WHAT IS HAE
Hereditary Angioedema is a rare, potentially life-threatening genetic condition that affects approximately 1 in 50 000 people. HAE is NOT an allergy or an allergic reaction.
HAE patients often experience their first attack during childhood or adolescence.
HAE is characterised by angioedema (swelling) in various parts of the body. Swelling can occur almost anywhere in the body, including:
Patients with HAE often suffer excruciating abdominal pain, nausea, and vomiting caused by swelling in the intestinal wall. Swelling of the airway or throat can cause death by asphyxiation.
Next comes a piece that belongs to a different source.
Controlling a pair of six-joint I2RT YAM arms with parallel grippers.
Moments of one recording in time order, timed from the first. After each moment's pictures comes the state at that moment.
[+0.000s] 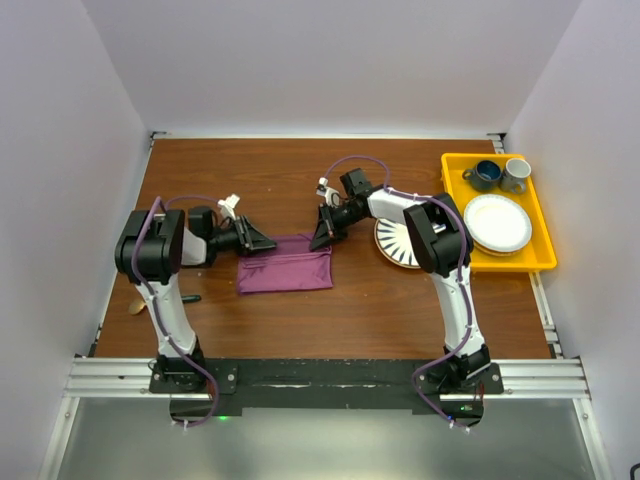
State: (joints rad) left arm 0.01 2.03 0.71 0.68 1.04 -0.71; right arm 0.47 2.31 1.59 -0.40 -0.85 0.31
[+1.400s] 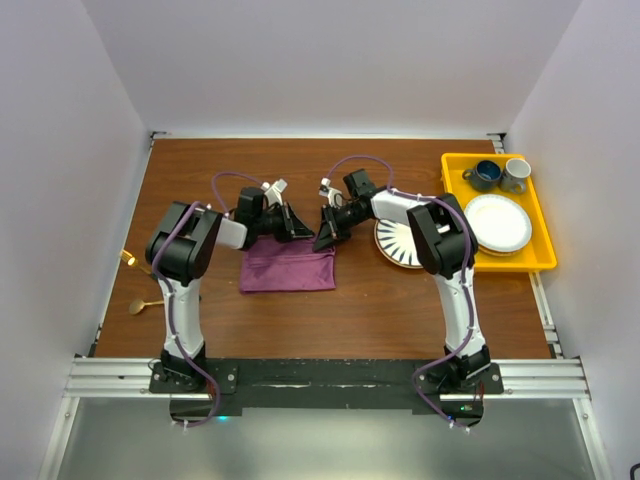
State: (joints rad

Approximately 85% of patients with HAE have a genetic defect that causes a deficiency in the plasma protein C1-esterase Inhibitor (C1-INH). Some patients have normal or elevated levels of C1-inhibitor but the protein doesn’t function properly so has abnormal functional levels. It is less commonly seen in people who have normal and functional levels of C1-INH.
Without enough or properly functioning C1 inhibitor, a sequence of events occurs that results in an HAE attack. An enzyme in the blood called kallikrein becomes uncontrolled, triggering the overproduction of a peptide known as bradykinin. Excess bradykinin causes the blood vessels to leak fluid into the surrounding tissues, leading to fluid build-up and the swelling that people with HAE experience.
This is an important differentiating feature of HAE when compared with allergic reactions, which are primarily mediated by histamine.